● **WHAT YOU WILL DO**
Search the listing below for the string "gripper", then copy every line it appears in.

● **DATA SECTION**
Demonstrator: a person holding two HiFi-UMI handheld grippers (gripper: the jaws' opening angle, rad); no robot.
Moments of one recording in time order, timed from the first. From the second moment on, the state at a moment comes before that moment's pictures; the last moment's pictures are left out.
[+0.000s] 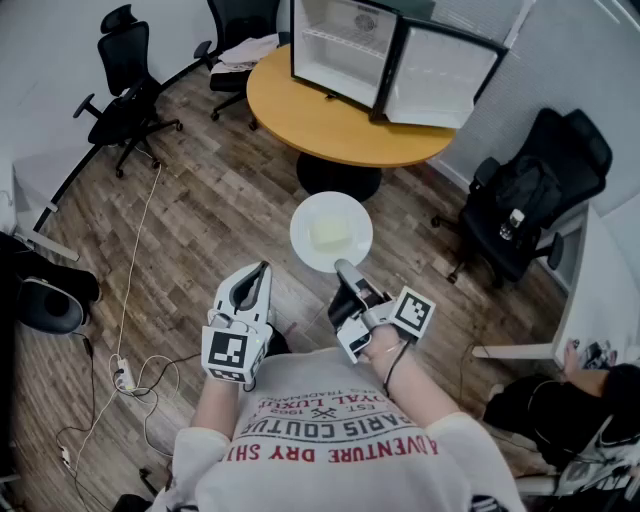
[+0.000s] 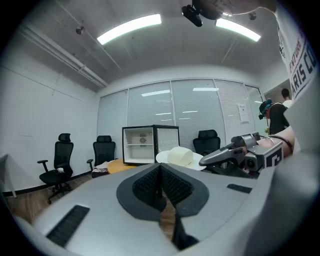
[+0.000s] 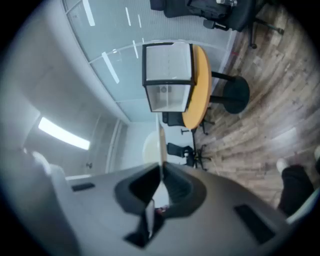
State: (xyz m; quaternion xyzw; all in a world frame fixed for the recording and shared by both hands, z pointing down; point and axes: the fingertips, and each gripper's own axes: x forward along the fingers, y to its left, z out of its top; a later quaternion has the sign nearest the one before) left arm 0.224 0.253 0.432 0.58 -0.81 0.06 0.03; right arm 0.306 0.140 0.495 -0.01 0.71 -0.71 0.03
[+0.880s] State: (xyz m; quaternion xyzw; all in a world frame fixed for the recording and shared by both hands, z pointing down) left arm 0.213 0.256 0.440 0.58 -0.81 0.05 0.04; right arm 0.298 0.143 0.498 -0.03 0.71 -0.70 0.03
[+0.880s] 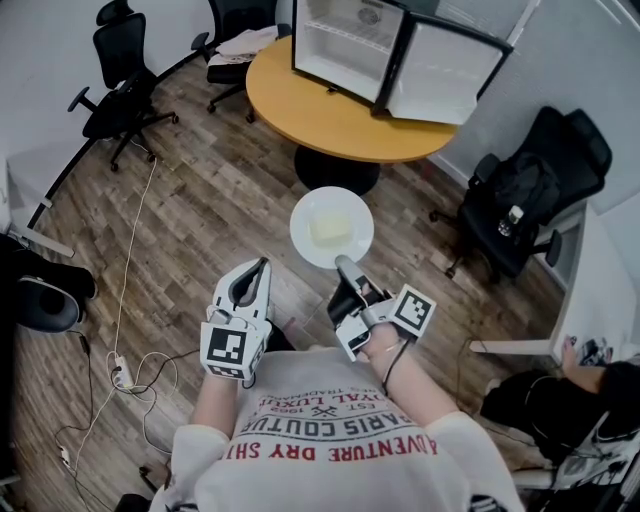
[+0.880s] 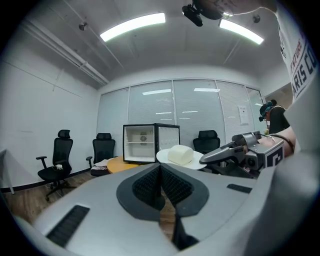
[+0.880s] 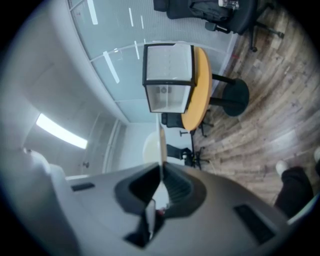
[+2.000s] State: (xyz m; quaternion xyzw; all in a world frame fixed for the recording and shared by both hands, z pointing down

● **RESPONSE TO THE EXERCISE**
Demonstrator: a person holding two HiFi-UMI handheld grippers (gripper: the jaws' opening angle, rad); no robot.
State: (xyz m; quaternion xyzw; all in a world frame fixed for the recording and shared by both hands, z pointing down; point and axes: the fingertips, and each gripper's own axes: x forward along the fingers, y to its left, z out of its top; a later quaternion has the sign nearest the one before) left arm 0.224 0.253 0.432 0.58 -0.81 0.06 0.03; right arm 0.306 0.140 0.495 -0.01 0.71 -0.71 0.03

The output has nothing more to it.